Oncogene Team, Institute of Cancer Research, Section of Cell and Molecular Biology, Cancer Research UK Tumour Cell Signalling Unit, 237 Fulham Road, London SW3 6JB, UK.
Cancer Cell. 2011 Aug 16;20(2):229-45. doi: 10.1016/j.ccr.2011.06.018.
Proinflammatory cytokines are frequently observed in the tumor microenvironment, and chronic inflammation is involved in cancer initiation and progression. We show that cytokine signaling through the receptor subunit GP130-IL6ST and the kinase JAK1 generates actomyosin contractility through Rho-kinase dependent signaling. This pathway generates contractile force in stromal fibroblasts to remodel the extracellular matrix to create tracks for collective migration of squamous carcinoma cells and provides the high levels of actomyosin contractility required for migration of individual melanoma cells in the rounded, "amoeboid" mode. Thus, cytokine signaling can generate actomyosin contractility in both stroma and tumor cells. Strikingly, actomyosin contractility itself positively modulates activity of the transcription factor STAT3 downstream of JAK1, demonstrating positive feedback within the signaling network.

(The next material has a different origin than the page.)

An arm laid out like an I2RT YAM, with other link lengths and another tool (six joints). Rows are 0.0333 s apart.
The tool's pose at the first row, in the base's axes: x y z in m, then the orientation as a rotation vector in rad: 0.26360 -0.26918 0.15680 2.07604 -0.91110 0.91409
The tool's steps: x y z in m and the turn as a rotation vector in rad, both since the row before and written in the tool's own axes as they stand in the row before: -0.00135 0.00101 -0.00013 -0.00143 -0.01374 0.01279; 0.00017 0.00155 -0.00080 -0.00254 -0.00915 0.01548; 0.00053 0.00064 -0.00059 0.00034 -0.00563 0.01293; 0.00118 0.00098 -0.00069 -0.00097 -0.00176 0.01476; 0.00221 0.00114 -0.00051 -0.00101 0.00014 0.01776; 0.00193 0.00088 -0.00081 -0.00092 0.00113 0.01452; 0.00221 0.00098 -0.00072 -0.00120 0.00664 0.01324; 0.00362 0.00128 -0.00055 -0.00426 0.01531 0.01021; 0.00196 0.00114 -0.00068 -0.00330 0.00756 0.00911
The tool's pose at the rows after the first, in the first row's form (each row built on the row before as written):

促炎细胞因子在肿瘤微环境中经常被观察到,慢性炎症参与癌症的发生和发展。我们表明,通过受体亚基 GP130-IL6ST 和激酶 JAK1 的细胞因子信号转导通过 Rho-激酶依赖性信号转导产生肌动球蛋白收缩。该途径在基质成纤维细胞中产生收缩力,重塑细胞外基质,为鳞状癌细胞的集体迁移创建轨迹,并为个体黑色素瘤细胞以圆形的“阿米巴样”模式迁移提供所需的高水平肌动球蛋白收缩力。因此,细胞因子信号可以在基质和成纤维细胞中产生肌动球蛋白收缩力。引人注目的是,肌动球蛋白收缩本身正向调节 JAK1 下游转录因子 STAT3 的活性,表明信号网络内的正反馈。